To conclude, we show the optimal regression curves for the three smoothing methods together in one plot.
x.tilde <- seq(1.5, 5.5, length.out = 501)
K <- dnorm(outer(x, x.tilde, "-"), sd = best.h.NW)
m.NW <- colSums(K*y) / colSums(K)
dx <- outer(x, x.tilde, "-")
K <- dnorm(dx, sd = best.h.LL)
T1 <- colSums(y*K)
T2 <- colSums(x*dx*K)
T3 <- colSums(x*y*K)
T4 <- colSums(dx*K)
B1 <- colSums(K)
B2 <- colSums(x^2*K)
B3 <- colSums(x*K)
m.LL <- (T1*T2 - T3*T4) / (B1*B2 - B3^2)
m <- knn.reg(data.frame(x),
y = y,
test = data.frame(x=x.tilde),
k = best.k)
m.kNN <- m$pred
colours <- c("#2C9CDA", "#811631", "#E0CA1D")
plot(x, y, xlim = range(x.tilde), cex = .5,
xlab = "eruption time [mins]",
ylab = "time to next eruption [mins]")
lines(x.tilde, m.NW, col = colours[1])
lines(x.tilde, m.LL, col = colours[2])
lines(x.tilde, m.kNN, col = colours[3])
legend("topleft", legend = c("NW", "LL", "kNN"), col = colours,
lwd = 2)
Summary
- Cross-validation for kernel density estimation uses integrated squared error or maximum likelihood criteria to select bandwidth \(h\).
- For kernel regression, leave-one-out cross-validation minimises \(\sum_i (y_i - \hat m_h^{(i)}(x_i))^2\) where \(\hat m_h^{(i)}\) excludes observation \(i\).

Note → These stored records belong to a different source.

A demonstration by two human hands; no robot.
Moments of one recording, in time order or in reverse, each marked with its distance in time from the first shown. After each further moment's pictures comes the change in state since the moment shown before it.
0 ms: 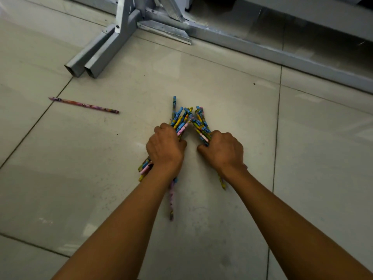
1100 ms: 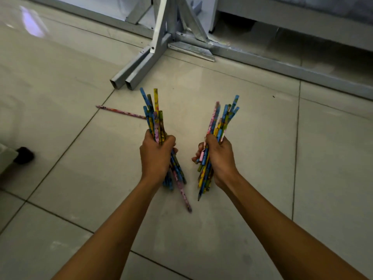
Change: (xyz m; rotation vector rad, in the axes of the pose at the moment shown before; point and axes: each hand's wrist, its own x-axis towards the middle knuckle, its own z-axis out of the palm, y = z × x) left_hand -0.024 -0.074 -0.054 -0.984 0.144 -0.161; right_hand -0.041 -0.070 -0.003 1.576 -0.096 0.171
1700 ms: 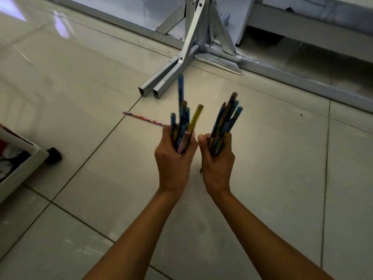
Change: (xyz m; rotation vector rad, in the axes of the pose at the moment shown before) left_hand 0.013 0.002 -0.019 -0.097 0.166 0.540; right_hand -0.006 0.014 0.068 -0.222 0.060 -0.525
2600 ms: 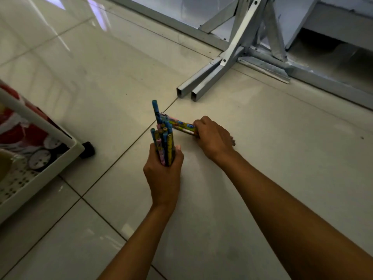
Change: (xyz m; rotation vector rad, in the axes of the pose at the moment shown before) left_hand 0.020 -0.057 -0.063 0.113 0.280 -0.224; right_hand 0.085 0.023 0.109 -1.148 -0.721 -0.411
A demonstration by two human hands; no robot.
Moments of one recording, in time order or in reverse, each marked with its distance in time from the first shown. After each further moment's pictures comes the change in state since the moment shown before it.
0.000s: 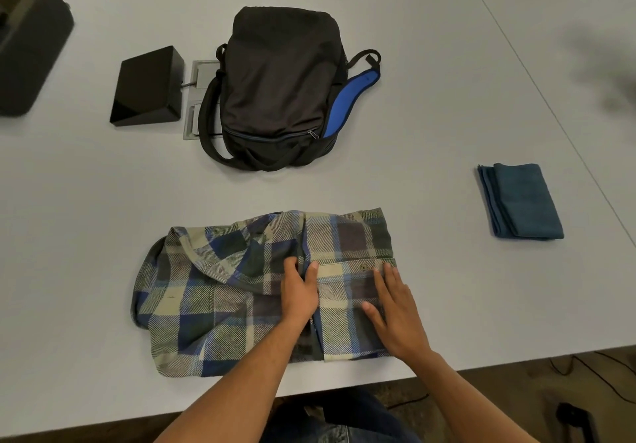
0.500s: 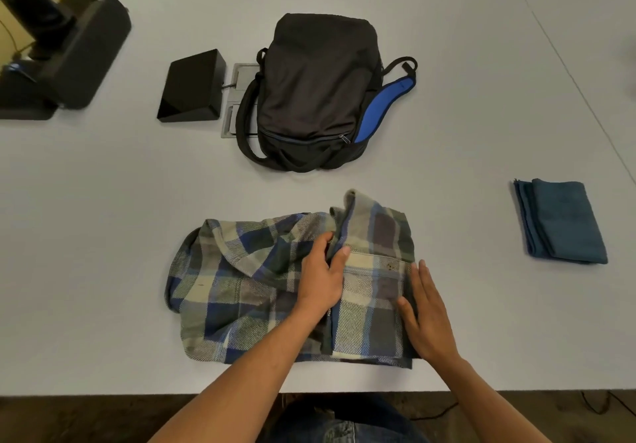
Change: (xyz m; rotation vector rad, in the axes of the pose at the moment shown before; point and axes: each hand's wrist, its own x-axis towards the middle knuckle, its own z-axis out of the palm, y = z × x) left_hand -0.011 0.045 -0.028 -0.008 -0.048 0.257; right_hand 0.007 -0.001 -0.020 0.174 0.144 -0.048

- Efficient implementation uses matrix operations with
outer()to compute all pairwise differences and kernel weights simultaneously. - The
faithfuldataset example shows that \(k\)-NN regression can outperform fixed-bandwidth methods when data density varies across the domain. - Optimal parameters differ between methods: local linear regression typically requires larger bandwidth than Nadaraya-Watson due to reduced boundary bias.